For the zillionth time, I don’t deny the popes’ moral authority and I’m not destroying Christian civilization. If the Pope wants to say that an employer should not show reckless disregard for human life, he has every right to do so. At the same time, it has to be borne in mind that everything has a cost, and that bringing about safer workplaces through state fiat, which the social teaching appears to recommend, will typically come at the expense of the workers’ wage rates. In the paper I cite above, I discuss the role of market forces in balancing legitimate concerns about safety on the one hand against workers’ desire for high wages on the other. Any other way of balancing the two is inherently arbitrary. No one will ever be able to persuade me that this is not a sensible and licit consideration that has an important role to play in sound moral analysis.

Few would question the good and humane intentions that have motivated the economic counsel of those with whom I disagree in the book. For a long time, however, a great many Catholics have been concerned that the means recommended may not have the results intended for them, and are likely to make the condition of workers and the poor still worse. Meanwhile, though, the impression has been given that to voice these misgivings is to involve oneself in some kind of disobedience to Church teaching.

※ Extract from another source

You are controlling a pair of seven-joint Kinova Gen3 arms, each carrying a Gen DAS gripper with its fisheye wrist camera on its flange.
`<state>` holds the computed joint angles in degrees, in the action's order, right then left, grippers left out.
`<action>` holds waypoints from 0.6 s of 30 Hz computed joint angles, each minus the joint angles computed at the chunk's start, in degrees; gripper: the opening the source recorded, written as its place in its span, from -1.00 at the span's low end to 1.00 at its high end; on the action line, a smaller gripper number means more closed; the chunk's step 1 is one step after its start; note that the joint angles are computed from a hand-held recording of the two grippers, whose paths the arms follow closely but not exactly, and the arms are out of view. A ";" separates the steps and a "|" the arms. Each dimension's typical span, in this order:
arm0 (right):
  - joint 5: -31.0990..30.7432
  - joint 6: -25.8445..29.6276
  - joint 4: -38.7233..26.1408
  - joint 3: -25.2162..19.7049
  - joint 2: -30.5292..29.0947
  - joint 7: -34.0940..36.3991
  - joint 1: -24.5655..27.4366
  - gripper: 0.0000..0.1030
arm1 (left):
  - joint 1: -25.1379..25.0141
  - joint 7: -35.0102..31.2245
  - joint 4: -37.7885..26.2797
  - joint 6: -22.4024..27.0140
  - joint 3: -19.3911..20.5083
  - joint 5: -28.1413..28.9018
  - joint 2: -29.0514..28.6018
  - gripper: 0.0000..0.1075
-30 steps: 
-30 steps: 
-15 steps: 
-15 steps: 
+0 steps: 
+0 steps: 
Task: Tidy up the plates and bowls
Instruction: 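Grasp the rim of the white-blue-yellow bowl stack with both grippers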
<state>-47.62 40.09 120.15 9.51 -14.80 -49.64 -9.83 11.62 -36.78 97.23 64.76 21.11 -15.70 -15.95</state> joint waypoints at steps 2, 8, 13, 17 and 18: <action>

It is this unresolved difficulty that this book aims to address in the course of its defense of the market.

William Luckey, chairman of the department of political science and economics at Christendom College (and who, I am happy to say, has strongly endorsed my book), shares this concern. "The fact that Catholic economic teaching, put forth as unchanging and required of belief, did not square with what Austrian economists know to be true, has created an agonizing crisis of conscience for such economists." It was to address that crisis of conscience, and to vindicate the Austrian School of economics — so often misunderstood and caricatured — that I wrote this book.